Data section:
○ ○ ○ ○ ○
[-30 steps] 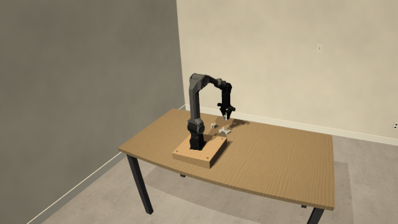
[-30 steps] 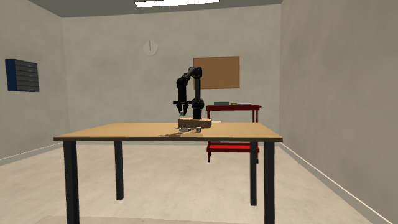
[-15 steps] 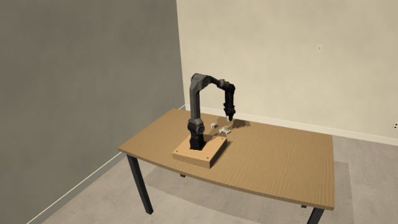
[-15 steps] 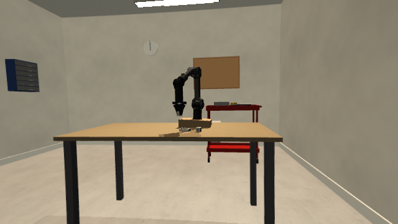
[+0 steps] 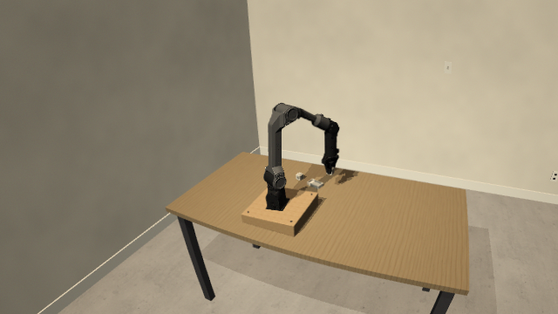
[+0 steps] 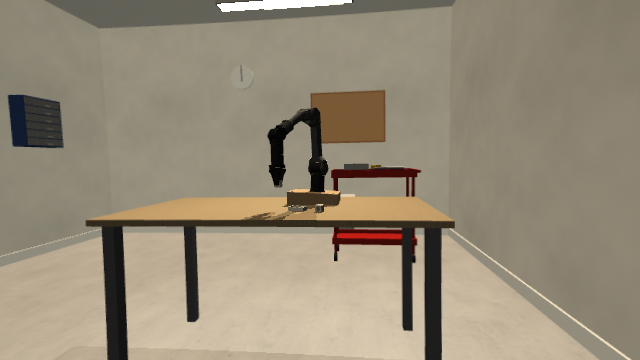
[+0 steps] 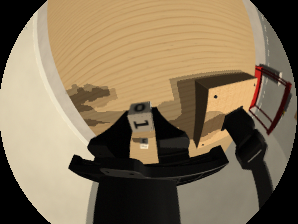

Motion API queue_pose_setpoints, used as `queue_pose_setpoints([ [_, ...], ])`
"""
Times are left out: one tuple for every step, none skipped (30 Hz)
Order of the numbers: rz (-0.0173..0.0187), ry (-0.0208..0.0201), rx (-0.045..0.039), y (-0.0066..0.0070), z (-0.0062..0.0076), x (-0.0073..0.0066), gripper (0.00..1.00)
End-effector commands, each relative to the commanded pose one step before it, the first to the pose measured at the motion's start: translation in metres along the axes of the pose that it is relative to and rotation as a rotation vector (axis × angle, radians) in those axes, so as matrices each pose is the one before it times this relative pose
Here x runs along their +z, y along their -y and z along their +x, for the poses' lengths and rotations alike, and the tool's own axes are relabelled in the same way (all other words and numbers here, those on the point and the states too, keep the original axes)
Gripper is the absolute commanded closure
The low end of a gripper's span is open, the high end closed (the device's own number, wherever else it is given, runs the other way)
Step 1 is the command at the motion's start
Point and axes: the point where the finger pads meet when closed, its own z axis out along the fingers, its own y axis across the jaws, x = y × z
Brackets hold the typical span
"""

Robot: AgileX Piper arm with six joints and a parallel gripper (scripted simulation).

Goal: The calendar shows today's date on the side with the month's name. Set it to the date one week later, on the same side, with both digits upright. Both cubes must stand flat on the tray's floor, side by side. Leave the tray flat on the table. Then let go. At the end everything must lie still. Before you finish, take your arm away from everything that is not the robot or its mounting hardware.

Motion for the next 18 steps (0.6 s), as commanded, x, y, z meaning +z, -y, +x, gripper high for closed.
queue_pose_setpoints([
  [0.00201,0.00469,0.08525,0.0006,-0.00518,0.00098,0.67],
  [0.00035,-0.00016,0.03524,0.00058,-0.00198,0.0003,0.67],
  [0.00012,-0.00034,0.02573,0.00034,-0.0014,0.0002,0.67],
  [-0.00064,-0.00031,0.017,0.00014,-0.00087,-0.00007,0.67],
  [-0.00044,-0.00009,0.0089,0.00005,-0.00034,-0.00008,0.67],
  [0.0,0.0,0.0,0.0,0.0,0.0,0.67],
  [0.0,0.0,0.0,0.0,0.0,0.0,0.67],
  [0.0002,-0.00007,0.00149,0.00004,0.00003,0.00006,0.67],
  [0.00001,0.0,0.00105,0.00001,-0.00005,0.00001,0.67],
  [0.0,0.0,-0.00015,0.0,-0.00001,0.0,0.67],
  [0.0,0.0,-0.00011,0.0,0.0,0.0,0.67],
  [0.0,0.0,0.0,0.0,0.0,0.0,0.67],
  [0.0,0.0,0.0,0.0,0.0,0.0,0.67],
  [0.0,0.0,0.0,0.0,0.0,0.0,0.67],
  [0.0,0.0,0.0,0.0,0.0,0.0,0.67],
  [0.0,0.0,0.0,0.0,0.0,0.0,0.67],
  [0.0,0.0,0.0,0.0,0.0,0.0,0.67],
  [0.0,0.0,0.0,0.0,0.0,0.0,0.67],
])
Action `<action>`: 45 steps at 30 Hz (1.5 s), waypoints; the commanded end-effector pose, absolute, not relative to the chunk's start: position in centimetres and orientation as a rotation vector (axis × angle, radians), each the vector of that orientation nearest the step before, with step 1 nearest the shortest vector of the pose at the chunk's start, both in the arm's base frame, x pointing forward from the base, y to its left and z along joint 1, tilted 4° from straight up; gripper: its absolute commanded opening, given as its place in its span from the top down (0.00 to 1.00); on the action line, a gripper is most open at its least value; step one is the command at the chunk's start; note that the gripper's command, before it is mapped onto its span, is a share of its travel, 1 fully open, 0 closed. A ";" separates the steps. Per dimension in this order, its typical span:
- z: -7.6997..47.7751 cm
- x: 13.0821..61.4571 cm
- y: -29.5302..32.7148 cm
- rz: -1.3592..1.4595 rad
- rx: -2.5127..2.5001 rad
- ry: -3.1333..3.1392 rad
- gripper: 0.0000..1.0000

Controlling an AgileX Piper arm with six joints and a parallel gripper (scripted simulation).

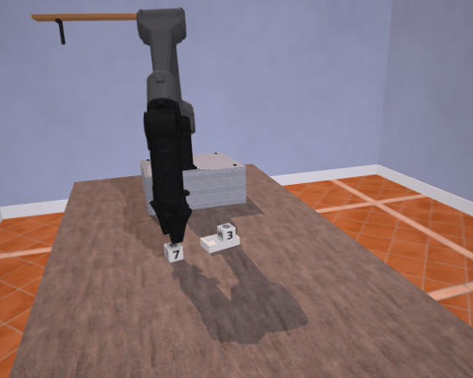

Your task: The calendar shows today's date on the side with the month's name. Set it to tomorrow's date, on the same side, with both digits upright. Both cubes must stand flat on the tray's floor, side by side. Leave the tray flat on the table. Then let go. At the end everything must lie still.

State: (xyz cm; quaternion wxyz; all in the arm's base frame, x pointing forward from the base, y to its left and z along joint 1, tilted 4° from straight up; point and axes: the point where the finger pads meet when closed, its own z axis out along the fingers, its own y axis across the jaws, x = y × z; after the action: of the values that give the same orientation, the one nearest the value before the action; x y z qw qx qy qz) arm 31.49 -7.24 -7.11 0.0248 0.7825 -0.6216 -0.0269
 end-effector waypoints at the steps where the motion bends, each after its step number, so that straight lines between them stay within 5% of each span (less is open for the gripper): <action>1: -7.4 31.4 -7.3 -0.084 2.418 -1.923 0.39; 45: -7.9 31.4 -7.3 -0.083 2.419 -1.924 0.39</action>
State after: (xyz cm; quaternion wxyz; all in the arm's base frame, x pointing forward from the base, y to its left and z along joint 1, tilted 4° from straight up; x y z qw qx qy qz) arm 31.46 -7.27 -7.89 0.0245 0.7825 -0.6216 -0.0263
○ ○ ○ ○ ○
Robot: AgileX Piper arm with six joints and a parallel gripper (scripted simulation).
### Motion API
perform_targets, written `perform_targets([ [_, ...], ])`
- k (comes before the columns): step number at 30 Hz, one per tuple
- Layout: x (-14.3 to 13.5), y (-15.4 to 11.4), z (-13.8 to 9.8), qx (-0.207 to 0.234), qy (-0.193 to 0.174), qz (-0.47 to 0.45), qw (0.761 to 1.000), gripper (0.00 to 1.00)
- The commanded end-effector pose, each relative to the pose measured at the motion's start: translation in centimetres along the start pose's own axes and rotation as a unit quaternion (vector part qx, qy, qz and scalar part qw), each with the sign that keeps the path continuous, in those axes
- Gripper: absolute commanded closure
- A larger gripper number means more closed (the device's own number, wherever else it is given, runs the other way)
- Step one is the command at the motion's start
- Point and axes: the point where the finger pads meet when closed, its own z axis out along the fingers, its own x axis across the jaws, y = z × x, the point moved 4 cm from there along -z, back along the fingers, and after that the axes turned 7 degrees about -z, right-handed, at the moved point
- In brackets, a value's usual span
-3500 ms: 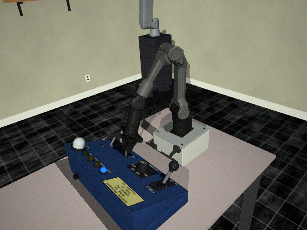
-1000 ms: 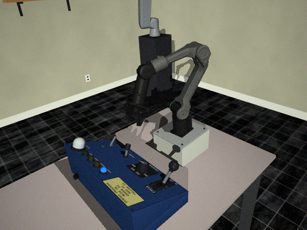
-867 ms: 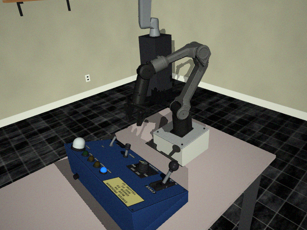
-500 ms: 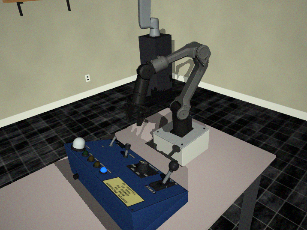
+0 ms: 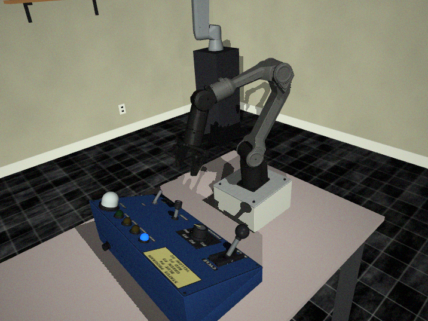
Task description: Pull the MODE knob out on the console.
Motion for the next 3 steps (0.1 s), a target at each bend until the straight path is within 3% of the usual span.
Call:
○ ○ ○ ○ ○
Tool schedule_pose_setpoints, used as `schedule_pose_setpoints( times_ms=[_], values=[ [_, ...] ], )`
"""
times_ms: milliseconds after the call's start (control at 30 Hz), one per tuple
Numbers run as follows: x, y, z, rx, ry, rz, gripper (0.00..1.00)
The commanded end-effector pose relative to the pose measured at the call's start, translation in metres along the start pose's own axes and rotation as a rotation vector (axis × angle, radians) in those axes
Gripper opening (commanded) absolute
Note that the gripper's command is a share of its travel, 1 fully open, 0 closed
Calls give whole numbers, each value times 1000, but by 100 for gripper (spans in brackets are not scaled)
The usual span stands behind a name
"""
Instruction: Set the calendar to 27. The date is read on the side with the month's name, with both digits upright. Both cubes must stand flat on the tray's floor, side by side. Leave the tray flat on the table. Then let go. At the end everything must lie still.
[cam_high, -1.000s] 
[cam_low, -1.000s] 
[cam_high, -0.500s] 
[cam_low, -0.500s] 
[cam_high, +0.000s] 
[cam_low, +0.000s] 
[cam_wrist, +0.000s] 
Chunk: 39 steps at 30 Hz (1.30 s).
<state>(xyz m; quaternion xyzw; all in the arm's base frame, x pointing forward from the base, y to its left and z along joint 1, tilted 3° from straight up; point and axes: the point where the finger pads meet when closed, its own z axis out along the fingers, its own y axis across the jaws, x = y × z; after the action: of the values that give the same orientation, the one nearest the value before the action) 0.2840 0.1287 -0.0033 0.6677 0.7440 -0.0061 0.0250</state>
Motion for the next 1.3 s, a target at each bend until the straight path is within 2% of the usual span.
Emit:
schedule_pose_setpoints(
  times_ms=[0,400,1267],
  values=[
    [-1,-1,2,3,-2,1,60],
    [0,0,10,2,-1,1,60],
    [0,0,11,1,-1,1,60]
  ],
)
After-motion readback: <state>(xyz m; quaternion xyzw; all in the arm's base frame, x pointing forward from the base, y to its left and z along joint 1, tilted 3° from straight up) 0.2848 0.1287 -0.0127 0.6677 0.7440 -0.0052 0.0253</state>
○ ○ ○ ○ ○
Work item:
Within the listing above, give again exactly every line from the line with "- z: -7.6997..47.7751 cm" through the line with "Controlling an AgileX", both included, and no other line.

Task answer:
- z: -7.6997..47.7751 cm
- x: 13.0821..61.4571 cm
- y: -29.5302..32.7148 cm
- rz: -1.3592..1.4595 rad
- rx: -2.5127..2.5001 rad
- ry: -3.1333..3.1392 rad
- gripper: 0.0000..1.0000

Controlling an AgileX Piper arm with six joints and a parallel gripper (scripted simulation).

Nothing further is required of the output.